You were close by when this happened and no harm done? I'd guess there'd at least be battle damage to the underwear :fan:.

Thanks for the tip, I might modify mine as well.


----------



## gus (Dec 23, 2014)

Your aerosol serves as an unloading bottle to buy time before the discharge pressure goes up too high and stall starting. I used 2'' O.D. x  6'' L  x 1/8'' T.steam pipe with screwed caps as unloading bottle.
I have used this option to do away with the expensive unloading solenoid valve. Same solenoid is normally open on starting for 3 secs. Or a normally closed solenoid valve can be used with a timer to open and closed after 3 seconds.
I have built and shipped hundreds of Single Phase and three phase air compressors with no motor stalling or power trips during my time with Ingersoll-Rand,Singapore Type 30 Plant.

It is unsafe practice to use an aerosol can to serve as unloading bottle.


----------



## Ken I (Dec 23, 2014)

gus said:


> It is unsafe practice to use an aerosol can to serve as unloading bottle.



No kidding ?





That was part of the point of the post - it was meant as a quick and dirty fix to see if the idea worked - it did and I stupidly left it like that.

I am a certified engineer and used to test and sign off on serious pressure vessels - hence the "I should know better" comment.

Maybe you meant the CO2 bottle - which is certainly not to code - but I am satisfied that its able to handle way more than the receiver.

While on that subject, how many HMEM members have had their compressors inspected to local codes ? periodic tests and inspections etc.

Ingersol Rand - say no more - fine compressors - I'm talking those cheap hobbyist type with the pressure switch that simply empties the header pipe - there is no start up time delay between motor start and the compressor delivering.
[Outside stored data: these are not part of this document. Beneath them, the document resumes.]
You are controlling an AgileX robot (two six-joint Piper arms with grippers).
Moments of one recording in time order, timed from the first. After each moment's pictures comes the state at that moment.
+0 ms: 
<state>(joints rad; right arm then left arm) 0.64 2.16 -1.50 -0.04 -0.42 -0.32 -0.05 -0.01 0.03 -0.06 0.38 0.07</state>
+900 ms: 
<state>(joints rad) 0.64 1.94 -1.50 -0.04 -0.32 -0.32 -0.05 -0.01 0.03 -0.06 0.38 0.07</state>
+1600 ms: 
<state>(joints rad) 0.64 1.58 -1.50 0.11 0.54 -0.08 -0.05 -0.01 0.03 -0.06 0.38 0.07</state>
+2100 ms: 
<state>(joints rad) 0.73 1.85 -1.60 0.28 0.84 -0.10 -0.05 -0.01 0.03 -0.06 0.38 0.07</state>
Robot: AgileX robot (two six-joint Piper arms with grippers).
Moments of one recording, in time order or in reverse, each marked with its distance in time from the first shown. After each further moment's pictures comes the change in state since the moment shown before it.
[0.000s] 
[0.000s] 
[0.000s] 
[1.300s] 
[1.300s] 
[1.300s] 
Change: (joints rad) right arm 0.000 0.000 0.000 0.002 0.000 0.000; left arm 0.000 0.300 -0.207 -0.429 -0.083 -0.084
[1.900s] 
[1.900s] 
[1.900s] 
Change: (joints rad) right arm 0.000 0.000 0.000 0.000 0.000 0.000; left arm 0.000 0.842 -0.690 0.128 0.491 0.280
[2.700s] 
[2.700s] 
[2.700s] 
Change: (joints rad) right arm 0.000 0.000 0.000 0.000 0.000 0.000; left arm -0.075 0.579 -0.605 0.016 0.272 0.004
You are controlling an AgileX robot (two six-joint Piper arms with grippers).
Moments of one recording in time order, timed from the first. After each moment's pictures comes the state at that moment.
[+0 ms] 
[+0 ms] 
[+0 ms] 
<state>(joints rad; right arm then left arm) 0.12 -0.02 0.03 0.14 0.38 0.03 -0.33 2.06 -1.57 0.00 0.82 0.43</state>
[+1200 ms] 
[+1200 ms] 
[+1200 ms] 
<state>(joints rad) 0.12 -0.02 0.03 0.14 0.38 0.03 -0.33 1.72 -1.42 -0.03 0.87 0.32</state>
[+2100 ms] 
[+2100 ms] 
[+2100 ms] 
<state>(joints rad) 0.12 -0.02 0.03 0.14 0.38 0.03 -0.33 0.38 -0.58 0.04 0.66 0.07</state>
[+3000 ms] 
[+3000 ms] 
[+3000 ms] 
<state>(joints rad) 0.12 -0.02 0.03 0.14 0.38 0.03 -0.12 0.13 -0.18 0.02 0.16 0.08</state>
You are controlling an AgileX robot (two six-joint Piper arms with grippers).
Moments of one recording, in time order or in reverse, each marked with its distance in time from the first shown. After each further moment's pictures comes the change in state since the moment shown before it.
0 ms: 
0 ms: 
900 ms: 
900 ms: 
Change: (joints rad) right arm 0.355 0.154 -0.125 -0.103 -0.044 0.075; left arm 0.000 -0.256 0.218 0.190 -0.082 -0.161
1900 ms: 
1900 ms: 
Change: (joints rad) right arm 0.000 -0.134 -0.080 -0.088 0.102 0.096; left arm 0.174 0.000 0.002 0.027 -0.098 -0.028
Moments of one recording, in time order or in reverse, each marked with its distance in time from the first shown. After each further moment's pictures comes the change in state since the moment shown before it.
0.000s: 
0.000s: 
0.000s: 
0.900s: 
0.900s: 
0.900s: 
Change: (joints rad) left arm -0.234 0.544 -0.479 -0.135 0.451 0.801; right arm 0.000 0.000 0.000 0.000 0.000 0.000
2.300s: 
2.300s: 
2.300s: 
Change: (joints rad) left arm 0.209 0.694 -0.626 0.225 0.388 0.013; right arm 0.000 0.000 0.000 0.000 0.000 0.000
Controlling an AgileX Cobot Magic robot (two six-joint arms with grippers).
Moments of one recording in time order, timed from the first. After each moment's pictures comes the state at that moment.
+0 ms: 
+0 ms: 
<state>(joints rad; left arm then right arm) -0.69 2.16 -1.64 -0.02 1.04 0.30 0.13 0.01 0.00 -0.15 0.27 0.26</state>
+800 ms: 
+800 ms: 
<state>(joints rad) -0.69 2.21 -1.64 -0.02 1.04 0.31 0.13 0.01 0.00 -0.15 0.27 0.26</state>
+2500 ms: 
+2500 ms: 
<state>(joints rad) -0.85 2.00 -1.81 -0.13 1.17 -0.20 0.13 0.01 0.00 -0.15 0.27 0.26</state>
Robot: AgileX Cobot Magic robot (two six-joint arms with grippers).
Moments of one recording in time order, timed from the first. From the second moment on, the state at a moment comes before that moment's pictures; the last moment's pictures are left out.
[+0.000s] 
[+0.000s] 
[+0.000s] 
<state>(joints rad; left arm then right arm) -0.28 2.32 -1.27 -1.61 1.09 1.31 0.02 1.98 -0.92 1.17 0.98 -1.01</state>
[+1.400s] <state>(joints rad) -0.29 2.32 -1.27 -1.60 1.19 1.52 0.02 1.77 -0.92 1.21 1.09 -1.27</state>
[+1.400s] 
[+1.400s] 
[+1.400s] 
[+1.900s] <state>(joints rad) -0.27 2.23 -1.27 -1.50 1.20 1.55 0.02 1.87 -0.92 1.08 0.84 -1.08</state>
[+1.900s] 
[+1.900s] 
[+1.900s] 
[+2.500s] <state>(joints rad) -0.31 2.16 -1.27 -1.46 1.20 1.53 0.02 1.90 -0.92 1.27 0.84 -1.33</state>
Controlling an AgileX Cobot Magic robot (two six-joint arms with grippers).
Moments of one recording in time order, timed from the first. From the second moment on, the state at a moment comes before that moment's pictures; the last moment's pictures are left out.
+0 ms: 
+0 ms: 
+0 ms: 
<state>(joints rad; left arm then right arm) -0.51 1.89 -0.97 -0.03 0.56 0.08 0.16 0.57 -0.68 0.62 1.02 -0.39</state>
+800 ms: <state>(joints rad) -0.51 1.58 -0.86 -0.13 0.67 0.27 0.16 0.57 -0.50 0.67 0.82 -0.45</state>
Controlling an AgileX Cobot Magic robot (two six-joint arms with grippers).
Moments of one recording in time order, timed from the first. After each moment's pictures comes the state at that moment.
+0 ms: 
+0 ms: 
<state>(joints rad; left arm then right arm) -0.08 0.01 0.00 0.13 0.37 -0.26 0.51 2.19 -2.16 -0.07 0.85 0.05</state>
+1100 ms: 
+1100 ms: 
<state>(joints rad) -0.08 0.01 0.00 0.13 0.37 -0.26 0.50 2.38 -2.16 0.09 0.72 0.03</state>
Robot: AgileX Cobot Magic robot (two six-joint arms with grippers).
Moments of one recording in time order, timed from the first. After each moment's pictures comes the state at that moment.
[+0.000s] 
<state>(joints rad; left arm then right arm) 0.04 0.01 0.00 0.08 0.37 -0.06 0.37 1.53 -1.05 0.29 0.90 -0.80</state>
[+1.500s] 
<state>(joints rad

Your idea of a piece of capped tubing is a good one though.

Regards,


----------



## mu38&Bg# (Dec 23, 2014)

Interesting. I purchased a small compressor last year and it seems to leak at startup until a significant pressure is built up in the head pipe. That doesn't help it start when it's cold, however. The oil in the crankcase is so thick it will drain the starting capacitor and trip a breaker before it gets going fast enough to make decent torque. I have to find a suitable synthetic oil.

Greg


----------